> [What to produce]: Return only the count of lines in the listing below where the word "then" appears.

> [Provided material]:
________________________________________
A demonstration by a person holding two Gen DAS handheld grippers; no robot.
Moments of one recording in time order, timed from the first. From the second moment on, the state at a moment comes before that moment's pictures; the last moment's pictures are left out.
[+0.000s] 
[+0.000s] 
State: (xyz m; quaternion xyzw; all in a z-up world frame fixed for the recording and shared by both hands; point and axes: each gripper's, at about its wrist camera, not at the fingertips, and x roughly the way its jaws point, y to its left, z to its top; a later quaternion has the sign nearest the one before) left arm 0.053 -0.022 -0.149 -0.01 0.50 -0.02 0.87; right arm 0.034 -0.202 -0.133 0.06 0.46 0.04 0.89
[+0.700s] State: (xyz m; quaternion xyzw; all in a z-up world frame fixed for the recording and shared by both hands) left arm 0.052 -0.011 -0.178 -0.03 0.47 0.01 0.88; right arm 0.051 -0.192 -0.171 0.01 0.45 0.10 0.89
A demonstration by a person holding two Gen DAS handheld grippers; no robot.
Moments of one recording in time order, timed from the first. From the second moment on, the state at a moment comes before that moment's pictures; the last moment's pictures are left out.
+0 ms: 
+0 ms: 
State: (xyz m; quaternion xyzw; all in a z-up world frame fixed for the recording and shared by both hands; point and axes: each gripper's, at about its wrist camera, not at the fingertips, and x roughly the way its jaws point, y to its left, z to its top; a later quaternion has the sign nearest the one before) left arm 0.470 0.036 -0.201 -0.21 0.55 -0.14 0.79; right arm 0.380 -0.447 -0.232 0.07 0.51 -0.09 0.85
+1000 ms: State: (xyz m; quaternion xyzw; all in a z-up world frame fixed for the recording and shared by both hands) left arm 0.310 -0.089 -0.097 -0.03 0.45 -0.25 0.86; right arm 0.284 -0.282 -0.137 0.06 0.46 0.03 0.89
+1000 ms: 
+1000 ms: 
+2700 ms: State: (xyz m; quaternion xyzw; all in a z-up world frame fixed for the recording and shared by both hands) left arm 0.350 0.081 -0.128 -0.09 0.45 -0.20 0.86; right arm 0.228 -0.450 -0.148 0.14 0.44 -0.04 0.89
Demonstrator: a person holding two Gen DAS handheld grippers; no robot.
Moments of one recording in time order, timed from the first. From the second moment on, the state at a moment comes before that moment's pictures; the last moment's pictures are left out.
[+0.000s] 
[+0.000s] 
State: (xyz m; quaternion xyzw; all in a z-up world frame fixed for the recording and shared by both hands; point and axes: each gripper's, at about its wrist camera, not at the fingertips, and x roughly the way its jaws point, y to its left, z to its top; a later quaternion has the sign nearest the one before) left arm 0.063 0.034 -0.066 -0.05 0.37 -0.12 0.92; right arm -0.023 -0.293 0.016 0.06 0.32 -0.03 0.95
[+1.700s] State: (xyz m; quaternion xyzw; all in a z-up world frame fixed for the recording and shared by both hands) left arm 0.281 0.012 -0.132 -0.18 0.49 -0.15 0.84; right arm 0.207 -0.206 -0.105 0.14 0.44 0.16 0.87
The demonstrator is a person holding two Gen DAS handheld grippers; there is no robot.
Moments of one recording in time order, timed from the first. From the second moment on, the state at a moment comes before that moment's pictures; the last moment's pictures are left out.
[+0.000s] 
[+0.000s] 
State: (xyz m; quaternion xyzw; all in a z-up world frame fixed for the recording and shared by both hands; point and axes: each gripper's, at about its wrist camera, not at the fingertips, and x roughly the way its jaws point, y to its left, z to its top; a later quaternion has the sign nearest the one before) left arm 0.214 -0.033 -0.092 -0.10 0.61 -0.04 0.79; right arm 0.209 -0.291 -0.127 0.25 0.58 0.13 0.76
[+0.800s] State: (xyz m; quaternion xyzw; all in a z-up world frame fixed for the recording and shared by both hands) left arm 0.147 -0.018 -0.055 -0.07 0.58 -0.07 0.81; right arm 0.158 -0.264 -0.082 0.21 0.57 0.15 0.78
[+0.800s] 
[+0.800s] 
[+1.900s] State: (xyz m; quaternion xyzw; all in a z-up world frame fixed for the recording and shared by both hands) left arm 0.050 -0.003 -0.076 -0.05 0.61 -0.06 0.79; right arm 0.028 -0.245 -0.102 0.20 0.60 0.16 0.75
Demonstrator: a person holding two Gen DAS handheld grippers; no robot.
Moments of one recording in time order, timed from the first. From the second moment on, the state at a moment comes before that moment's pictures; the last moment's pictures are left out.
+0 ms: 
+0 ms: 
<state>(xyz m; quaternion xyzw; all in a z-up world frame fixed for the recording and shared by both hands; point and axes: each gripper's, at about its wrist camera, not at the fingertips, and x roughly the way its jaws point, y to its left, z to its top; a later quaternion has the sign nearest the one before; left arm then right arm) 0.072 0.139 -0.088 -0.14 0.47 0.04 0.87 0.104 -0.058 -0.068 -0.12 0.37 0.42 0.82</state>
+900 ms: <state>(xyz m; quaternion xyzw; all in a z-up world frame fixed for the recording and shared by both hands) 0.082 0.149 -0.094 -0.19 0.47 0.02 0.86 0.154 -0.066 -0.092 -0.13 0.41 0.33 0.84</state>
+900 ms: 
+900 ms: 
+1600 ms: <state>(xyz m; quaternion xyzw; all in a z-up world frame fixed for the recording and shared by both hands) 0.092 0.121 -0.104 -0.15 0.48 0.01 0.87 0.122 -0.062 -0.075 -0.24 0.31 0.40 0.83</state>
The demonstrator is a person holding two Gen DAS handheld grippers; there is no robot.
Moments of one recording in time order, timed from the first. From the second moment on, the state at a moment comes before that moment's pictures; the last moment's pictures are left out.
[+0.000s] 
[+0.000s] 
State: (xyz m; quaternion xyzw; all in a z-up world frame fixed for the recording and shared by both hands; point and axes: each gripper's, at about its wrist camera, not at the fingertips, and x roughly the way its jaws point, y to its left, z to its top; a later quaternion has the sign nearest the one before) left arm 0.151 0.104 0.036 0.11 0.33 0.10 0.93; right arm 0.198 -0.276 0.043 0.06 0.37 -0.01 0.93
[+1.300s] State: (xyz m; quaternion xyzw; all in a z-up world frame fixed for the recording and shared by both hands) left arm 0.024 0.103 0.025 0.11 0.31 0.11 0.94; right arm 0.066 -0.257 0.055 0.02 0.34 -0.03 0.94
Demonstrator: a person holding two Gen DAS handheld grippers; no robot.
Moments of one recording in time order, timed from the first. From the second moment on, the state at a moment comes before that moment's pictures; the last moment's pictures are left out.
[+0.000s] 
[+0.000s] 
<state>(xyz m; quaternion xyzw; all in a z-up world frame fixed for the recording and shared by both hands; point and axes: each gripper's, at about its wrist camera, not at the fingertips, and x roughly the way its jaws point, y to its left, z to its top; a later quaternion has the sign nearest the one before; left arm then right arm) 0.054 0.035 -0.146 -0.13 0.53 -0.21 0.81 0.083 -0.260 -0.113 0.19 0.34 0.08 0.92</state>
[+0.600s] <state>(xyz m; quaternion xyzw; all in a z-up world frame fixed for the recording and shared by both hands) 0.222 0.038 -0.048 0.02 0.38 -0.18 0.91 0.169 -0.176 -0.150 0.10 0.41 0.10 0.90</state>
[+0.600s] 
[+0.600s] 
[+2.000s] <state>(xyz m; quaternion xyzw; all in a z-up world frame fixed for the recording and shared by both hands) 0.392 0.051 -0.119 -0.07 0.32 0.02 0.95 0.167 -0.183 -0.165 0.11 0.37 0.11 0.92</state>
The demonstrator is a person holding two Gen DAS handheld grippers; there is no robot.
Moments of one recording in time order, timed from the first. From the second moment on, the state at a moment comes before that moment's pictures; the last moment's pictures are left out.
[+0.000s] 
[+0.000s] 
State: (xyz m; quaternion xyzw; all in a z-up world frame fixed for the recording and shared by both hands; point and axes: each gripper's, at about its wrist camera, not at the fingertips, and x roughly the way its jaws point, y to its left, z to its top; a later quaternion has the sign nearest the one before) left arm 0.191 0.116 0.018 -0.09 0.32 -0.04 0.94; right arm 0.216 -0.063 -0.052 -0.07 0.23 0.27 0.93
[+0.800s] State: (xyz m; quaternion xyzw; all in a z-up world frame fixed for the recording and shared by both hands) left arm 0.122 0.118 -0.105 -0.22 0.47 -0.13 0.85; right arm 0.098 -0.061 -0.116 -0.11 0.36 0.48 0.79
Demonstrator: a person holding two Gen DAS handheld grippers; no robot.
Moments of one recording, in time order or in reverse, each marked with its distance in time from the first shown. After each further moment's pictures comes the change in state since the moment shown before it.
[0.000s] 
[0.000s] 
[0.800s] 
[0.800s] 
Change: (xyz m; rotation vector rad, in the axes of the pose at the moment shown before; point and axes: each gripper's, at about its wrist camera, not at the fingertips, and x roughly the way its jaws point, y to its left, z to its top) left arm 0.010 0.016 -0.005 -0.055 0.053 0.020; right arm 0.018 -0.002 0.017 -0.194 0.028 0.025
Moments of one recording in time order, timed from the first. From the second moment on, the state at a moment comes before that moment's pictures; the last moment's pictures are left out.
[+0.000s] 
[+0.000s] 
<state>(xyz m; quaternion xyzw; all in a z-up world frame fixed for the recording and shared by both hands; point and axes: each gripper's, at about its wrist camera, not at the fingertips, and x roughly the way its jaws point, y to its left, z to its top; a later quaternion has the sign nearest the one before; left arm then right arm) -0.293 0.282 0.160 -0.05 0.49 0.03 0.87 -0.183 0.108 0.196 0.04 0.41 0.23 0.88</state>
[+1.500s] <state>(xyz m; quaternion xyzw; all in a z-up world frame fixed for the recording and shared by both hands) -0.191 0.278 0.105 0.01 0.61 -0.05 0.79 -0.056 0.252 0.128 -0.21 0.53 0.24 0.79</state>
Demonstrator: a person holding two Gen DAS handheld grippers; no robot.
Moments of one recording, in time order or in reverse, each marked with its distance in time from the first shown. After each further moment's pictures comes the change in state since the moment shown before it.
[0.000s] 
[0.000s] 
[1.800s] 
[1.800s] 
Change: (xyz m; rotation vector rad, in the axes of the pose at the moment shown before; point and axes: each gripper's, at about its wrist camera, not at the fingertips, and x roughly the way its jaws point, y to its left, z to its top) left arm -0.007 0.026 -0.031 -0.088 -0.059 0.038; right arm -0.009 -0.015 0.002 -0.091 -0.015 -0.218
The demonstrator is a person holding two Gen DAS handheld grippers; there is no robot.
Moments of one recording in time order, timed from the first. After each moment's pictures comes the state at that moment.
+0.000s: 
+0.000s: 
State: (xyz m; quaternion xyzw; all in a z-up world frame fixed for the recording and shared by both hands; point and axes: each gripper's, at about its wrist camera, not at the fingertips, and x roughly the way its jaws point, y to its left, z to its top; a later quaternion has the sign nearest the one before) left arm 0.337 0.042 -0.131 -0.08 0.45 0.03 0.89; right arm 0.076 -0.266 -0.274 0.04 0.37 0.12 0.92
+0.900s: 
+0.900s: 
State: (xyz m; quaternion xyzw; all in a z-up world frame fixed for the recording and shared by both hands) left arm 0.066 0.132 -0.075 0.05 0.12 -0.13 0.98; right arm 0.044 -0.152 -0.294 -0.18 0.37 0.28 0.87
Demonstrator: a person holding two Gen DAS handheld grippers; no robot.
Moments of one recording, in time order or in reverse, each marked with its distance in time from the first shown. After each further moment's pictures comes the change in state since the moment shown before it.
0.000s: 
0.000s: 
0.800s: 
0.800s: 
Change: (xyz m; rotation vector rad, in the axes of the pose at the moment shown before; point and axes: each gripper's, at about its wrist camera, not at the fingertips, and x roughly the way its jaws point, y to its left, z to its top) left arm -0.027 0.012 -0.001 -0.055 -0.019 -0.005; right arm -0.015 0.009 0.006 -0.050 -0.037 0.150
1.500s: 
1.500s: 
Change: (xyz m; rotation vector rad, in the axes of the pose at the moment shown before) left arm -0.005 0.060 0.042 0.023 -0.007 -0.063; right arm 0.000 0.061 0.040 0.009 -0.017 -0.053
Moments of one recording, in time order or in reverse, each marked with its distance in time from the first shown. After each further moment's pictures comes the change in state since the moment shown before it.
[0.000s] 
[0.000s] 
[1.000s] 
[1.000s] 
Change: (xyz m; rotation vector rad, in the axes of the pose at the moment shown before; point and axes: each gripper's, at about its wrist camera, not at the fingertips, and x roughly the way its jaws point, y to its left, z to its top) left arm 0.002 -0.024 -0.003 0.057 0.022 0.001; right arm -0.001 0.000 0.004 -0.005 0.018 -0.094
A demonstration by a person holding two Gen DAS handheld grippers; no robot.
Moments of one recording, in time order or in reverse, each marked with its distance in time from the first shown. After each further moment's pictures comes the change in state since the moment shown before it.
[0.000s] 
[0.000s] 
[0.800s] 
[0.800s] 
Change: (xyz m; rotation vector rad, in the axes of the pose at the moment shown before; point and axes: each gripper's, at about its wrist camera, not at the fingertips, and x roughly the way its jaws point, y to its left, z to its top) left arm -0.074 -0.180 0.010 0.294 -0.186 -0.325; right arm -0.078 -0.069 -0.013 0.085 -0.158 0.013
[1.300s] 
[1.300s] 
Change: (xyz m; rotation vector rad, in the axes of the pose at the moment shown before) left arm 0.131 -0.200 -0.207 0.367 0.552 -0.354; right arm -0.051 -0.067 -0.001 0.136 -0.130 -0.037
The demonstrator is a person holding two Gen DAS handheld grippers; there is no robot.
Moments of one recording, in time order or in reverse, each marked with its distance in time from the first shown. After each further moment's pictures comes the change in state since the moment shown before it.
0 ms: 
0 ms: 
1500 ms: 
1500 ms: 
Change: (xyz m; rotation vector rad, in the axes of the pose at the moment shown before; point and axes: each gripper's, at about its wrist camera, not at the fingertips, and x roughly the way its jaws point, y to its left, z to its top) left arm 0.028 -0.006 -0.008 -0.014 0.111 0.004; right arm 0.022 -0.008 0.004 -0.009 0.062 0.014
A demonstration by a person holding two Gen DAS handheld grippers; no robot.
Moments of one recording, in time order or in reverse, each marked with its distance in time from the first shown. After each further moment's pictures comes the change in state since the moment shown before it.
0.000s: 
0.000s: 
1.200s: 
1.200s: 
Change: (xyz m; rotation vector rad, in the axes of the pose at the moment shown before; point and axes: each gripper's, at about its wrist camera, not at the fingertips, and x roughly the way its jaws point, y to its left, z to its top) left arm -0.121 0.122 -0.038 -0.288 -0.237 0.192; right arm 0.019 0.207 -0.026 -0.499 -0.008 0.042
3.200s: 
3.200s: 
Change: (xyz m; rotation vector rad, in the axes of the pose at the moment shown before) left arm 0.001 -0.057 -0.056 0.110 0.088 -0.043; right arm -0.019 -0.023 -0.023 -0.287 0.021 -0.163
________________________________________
> [Expected answer]: 3